> Aim of the exercise: Transcribe the lines below exactly, beginning with the line that holds "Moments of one" and ending with the final line, both included. Pictures are to be left out.

> Information provided:
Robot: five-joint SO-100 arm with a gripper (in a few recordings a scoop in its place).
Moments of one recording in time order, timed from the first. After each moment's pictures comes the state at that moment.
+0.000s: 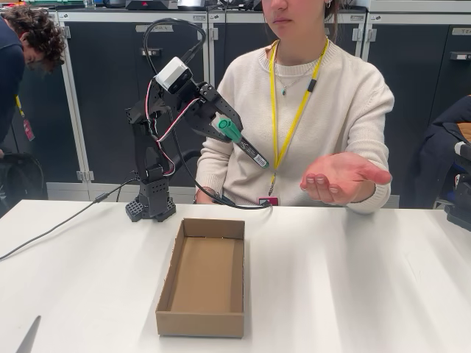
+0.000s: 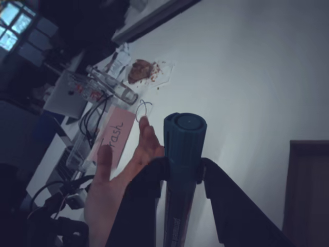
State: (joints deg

> Reply:
Moments of one recording in time order, timed from the first. After each moment's pictures comes the state at that moment.
+0.000s: 
+0.000s: 
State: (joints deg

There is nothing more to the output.